▶ [DIRECTIONS]: Return, from the material below, each line in which the word "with" is present.

▶ [GIVEN INFORMATION]:
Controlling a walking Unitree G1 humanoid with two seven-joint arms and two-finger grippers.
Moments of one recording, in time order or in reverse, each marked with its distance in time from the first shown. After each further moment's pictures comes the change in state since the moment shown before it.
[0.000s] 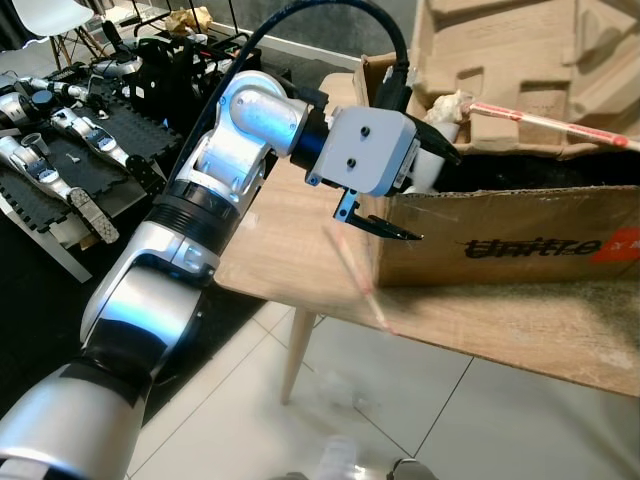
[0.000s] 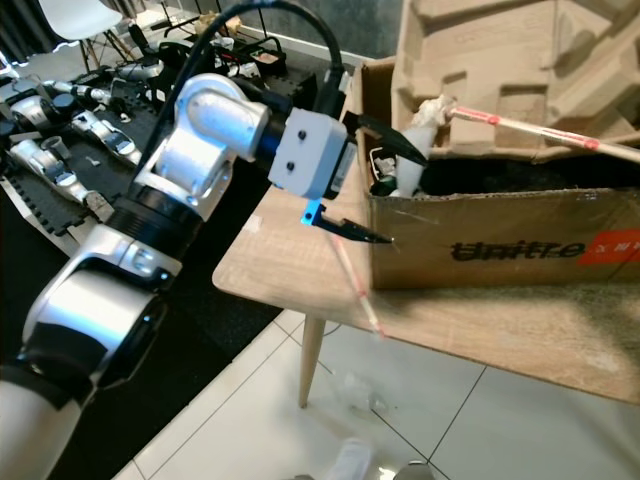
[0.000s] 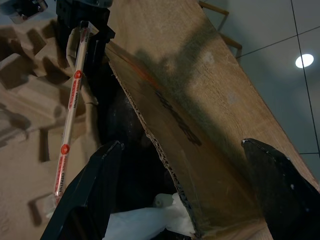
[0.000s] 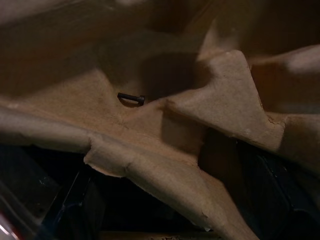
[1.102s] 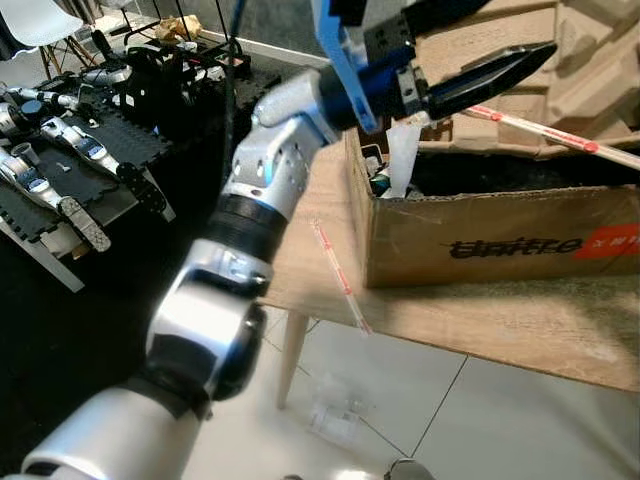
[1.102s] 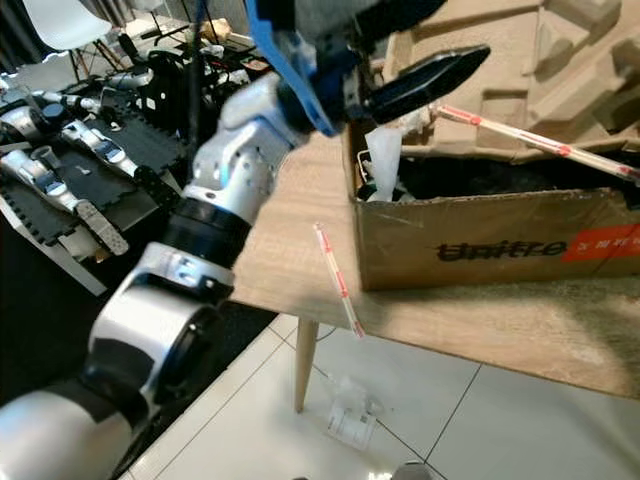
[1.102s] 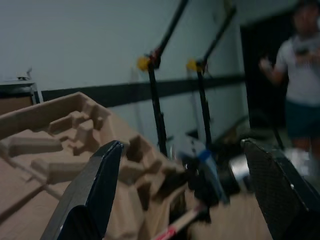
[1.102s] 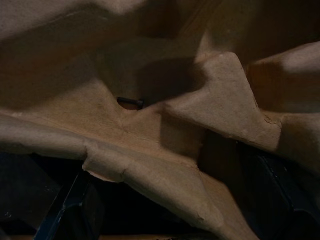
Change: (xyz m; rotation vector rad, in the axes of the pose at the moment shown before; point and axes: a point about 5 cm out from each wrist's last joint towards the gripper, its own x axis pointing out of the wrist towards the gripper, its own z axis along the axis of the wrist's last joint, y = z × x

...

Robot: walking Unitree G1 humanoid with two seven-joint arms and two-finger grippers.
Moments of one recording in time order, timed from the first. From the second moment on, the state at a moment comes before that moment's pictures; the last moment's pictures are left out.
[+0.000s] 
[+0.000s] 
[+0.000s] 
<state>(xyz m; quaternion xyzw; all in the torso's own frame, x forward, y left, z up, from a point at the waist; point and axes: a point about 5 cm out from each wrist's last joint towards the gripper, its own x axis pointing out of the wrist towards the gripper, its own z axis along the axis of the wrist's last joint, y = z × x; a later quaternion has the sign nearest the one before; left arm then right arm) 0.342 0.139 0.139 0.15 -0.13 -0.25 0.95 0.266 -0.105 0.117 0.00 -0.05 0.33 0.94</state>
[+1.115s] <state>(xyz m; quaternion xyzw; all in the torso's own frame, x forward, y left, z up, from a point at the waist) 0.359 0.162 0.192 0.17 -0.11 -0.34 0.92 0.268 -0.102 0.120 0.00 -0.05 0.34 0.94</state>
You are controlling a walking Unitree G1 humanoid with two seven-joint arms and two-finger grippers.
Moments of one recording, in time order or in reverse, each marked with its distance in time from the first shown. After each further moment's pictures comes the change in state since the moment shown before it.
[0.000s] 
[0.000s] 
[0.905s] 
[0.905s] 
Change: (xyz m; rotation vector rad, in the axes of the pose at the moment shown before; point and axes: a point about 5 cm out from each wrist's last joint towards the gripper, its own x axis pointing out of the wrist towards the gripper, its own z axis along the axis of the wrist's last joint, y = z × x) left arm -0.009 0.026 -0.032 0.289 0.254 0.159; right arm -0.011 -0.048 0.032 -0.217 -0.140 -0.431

▶ [OUTPUT OF THE TASK]:
Controlling a walking Unitree G1 humanoid with two seven-joint arms and two-finger grippers.
Moments of one recording, in time order or in reverse, each marked with its distance in time from the first shown. After each further moment's pictures comes the change in state since the moment shown before it.
Robot: walking Unitree G1 humanoid with two seven-joint arms and two-finger grippers.
You are controlling a walking Unitree G1 humanoid with two seven-joint arms and two-finger grippers.
Moments of one recording, in time order or in reverse, each marked with its distance in time from the first shown. After each further moment's pictures comes the change in state since the moment shown before it.

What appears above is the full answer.